= Prompt =
Each entry below must be repeated word for word.

Source records:
┄┄┄┄┄┄

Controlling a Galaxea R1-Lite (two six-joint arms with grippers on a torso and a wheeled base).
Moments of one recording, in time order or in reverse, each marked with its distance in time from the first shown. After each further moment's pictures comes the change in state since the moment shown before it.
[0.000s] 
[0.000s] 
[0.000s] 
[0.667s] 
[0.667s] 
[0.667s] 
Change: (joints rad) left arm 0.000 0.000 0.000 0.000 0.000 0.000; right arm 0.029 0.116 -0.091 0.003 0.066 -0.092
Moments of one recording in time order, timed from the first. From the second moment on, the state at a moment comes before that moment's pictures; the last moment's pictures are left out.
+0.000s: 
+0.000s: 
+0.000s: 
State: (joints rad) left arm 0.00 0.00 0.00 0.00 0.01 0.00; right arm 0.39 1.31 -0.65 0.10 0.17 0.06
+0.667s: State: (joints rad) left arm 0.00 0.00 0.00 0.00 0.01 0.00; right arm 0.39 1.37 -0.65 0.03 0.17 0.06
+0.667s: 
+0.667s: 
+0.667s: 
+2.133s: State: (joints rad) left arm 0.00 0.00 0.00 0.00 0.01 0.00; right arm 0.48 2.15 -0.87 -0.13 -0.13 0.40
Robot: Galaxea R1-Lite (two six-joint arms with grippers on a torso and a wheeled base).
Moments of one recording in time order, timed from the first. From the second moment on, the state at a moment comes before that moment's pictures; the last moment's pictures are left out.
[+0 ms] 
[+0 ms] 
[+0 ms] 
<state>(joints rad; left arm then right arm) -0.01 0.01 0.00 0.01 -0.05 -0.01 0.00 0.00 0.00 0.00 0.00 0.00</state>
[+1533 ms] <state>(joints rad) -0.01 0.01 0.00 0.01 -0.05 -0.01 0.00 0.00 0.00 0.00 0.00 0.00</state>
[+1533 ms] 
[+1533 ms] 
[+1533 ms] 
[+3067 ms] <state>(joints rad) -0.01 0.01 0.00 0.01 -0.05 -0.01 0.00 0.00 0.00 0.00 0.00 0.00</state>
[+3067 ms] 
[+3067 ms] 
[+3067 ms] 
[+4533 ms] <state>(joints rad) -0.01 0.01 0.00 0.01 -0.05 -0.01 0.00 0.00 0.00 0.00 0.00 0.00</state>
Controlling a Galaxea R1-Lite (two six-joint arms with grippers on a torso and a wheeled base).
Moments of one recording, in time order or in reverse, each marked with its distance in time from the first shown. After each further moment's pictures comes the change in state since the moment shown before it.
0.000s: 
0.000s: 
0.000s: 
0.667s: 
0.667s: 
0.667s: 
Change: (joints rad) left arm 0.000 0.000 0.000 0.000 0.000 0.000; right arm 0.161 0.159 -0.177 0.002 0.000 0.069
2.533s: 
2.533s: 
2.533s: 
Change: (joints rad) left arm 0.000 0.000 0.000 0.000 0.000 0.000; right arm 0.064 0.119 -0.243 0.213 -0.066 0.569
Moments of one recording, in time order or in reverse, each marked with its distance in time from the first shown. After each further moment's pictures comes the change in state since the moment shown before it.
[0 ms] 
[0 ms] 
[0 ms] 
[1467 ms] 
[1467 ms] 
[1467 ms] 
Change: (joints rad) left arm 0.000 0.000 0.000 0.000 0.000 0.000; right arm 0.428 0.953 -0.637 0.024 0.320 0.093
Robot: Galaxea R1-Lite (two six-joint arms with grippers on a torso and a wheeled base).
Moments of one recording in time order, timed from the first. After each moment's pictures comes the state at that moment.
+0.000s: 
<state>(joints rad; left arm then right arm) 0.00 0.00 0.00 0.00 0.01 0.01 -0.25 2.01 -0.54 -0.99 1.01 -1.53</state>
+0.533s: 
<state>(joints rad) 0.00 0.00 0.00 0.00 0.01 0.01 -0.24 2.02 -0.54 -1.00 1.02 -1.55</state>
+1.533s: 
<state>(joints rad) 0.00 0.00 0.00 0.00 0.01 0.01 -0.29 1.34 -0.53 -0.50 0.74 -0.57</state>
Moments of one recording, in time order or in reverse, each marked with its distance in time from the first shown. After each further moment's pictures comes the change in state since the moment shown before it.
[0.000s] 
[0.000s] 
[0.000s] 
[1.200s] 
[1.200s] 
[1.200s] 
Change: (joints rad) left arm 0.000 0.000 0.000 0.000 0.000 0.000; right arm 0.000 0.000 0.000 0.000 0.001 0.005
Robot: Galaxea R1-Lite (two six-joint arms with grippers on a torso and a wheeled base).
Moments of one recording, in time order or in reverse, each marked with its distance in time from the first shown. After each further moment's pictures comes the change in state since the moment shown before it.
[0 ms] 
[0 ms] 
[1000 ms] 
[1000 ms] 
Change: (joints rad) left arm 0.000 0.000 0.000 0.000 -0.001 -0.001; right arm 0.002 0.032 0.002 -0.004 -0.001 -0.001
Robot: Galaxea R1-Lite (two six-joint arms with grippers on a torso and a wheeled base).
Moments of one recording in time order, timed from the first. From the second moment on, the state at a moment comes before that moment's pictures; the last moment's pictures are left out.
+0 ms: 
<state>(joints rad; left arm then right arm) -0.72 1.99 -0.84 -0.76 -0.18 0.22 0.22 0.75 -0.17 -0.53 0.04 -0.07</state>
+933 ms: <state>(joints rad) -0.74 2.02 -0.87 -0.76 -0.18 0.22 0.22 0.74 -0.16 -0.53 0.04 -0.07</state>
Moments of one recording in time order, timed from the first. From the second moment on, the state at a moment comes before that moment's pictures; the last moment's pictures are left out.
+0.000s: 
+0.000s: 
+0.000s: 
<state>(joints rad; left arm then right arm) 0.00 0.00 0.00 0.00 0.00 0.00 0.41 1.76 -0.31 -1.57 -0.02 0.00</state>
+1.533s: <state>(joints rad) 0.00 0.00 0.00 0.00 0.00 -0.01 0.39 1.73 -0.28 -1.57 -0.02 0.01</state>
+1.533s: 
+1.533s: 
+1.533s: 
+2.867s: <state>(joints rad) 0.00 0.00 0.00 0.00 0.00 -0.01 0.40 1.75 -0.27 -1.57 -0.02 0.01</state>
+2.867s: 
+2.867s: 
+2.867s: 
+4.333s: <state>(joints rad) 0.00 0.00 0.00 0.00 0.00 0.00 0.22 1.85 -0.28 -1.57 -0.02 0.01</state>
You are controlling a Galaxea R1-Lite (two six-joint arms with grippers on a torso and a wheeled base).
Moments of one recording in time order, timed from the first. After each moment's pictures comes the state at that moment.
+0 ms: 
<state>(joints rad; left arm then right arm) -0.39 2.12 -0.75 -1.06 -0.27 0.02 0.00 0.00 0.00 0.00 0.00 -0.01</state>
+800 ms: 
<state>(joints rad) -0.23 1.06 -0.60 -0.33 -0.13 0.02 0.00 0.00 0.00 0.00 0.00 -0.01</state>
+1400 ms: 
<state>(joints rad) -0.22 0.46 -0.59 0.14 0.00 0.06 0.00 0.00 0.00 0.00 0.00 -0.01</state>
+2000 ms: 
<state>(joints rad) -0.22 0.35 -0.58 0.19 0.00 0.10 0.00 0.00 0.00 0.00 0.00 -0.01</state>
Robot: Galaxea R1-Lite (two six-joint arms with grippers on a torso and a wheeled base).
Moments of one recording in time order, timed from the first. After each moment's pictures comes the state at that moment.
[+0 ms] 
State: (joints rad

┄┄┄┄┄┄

= Exercise answer =
Controlling a Galaxea R1-Lite (two six-joint arms with grippers on a torso and a wheeled base).
Moments of one recording, in time order or in reverse, each marked with its distance in time from the first shown. After each further moment's pictures comes the change in state since the moment shown before it.
[0.000s] 
[0.000s] 
[0.000s] 
[0.667s] 
[0.667s] 
[0.667s] 
Change: (joints rad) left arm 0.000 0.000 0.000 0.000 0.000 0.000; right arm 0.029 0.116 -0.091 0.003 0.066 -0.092
Moments of one recording in time order, timed from the first. From the second moment on, the state at a moment comes before that moment's pictures; the last moment's pictures are left out.
+0.000s: 
+0.000s: 
+0.000s: 
State: (joints rad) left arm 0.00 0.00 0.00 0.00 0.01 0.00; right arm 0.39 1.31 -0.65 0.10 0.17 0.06
+0.667s: State: (joints rad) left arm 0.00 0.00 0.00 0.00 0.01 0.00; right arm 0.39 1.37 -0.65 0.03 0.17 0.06
+0.667s: 
+0.667s: 
+0.667s: 
+2.133s: State: (joints rad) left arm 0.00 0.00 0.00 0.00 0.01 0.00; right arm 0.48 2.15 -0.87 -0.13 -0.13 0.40
Robot: Galaxea R1-Lite (two six-joint arms with grippers on a torso and a wheeled base).
Moments of one recording in time order, timed from the first. From the second moment on, the state at a moment comes before that moment's pictures; the last moment's pictures are left out.
[+0 ms] 
[+0 ms] 
[+0 ms] 
<state>(joints rad; left arm then right arm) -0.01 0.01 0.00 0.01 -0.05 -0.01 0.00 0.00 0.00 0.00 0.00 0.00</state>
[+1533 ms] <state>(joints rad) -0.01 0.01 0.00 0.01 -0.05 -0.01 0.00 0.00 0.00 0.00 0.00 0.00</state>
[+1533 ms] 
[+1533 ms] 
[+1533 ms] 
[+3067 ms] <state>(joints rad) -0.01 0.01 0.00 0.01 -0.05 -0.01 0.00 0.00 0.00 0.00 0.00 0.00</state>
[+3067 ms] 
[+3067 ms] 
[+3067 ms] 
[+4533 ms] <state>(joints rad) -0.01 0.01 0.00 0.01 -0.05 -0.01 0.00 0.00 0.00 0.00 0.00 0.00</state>
Controlling a Galaxea R1-Lite (two six-joint arms with grippers on a torso and a wheeled base).
Moments of one recording, in time order or in reverse, each marked with its distance in time from the first shown. After each further moment's pictures comes the change in state since the moment shown before it.
0.000s: 
0.000s: 
0.000s: 
0.667s: 
0.667s: 
0.667s: 
Change: (joints rad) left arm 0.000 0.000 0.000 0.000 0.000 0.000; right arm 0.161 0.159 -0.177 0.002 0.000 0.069
2.533s: 
2.533s: 
2.533s: 
Change: (joints rad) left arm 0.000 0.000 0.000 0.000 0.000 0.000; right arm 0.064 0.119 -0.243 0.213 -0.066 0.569
Moments of one recording, in time order or in reverse, each marked with its distance in time from the first shown. After each further moment's pictures comes the change in state since the moment shown before it.
[0 ms] 
[0 ms] 
[0 ms] 
[1467 ms] 
[1467 ms] 
[1467 ms] 
Change: (joints rad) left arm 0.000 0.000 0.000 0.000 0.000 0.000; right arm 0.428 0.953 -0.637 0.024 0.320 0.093
Robot: Galaxea R1-Lite (two six-joint arms with grippers on a torso and a wheeled base).
Moments of one recording in time order, timed from the first. After each moment's pictures comes the state at that moment.
+0.000s: 
<state>(joints rad; left arm then right arm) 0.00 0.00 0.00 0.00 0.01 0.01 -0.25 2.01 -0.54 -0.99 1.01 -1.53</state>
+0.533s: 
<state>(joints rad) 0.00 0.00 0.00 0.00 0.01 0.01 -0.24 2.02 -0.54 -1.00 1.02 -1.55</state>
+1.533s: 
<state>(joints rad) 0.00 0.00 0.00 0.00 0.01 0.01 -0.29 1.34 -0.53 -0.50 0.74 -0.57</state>
Moments of one recording, in time order or in reverse, each marked with its distance in time from the first shown. After each further moment's pictures comes the change in state since the moment shown before it.
[0.000s] 
[0.000s] 
[0.000s] 
[1.200s] 
[1.200s] 
[1.200s] 
Change: (joints rad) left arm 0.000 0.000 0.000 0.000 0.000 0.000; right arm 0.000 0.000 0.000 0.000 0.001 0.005
Robot: Galaxea R1-Lite (two six-joint arms with grippers on a torso and a wheeled base).
Moments of one recording, in time order or in reverse, each marked with its distance in time from the first shown. After each further moment's pictures comes the change in state since the moment shown before it.
[0 ms] 
[0 ms] 
[1000 ms] 
[1000 ms] 
Change: (joints rad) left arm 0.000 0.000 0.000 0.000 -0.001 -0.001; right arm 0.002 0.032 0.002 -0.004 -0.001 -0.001
Robot: Galaxea R1-Lite (two six-joint arms with grippers on a torso and a wheeled base).
Moments of one recording in time order, timed from the first. From the second moment on, the state at a moment comes before that moment's pictures; the last moment's pictures are left out.
+0 ms: 
<state>(joints rad; left arm then right arm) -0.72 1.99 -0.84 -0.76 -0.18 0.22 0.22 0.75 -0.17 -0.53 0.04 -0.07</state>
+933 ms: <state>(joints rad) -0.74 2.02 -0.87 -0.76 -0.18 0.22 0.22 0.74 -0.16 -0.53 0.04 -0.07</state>
Moments of one recording in time order, timed from the first. From the second moment on, the state at a moment comes before that moment's pictures; the last moment's pictures are left out.
+0.000s: 
+0.000s: 
+0.000s: 
<state>(joints rad; left arm then right arm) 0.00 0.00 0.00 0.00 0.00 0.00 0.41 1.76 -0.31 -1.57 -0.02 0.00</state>
+1.533s: <state>(joints rad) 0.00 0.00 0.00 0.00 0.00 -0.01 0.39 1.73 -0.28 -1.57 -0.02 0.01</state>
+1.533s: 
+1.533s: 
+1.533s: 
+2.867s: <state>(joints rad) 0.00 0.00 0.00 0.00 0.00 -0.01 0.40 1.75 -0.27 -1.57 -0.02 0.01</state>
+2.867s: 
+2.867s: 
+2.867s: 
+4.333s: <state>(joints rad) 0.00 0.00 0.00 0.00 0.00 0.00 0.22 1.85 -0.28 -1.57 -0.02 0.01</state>
You are controlling a Galaxea R1-Lite (two six-joint arms with grippers on a torso and a wheeled base).
Moments of one recording in time order, timed from the first. After each moment's pictures comes the state at that moment.
+0 ms: 
<state>(joints rad; left arm then right arm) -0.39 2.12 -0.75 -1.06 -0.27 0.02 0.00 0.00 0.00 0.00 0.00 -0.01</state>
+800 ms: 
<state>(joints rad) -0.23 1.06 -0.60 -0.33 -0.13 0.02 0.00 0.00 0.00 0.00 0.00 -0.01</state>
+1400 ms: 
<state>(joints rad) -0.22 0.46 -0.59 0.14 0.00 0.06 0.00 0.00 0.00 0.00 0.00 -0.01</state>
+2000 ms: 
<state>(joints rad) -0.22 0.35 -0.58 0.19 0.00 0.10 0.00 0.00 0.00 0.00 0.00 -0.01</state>
Robot: Galaxea R1-Lite (two six-joint arms with grippers on a torso and a wheeled base).
Moments of one recording in time order, timed from the first. After each moment's pictures comes the state at that moment.
[+0 ms] 
State: (joints rad

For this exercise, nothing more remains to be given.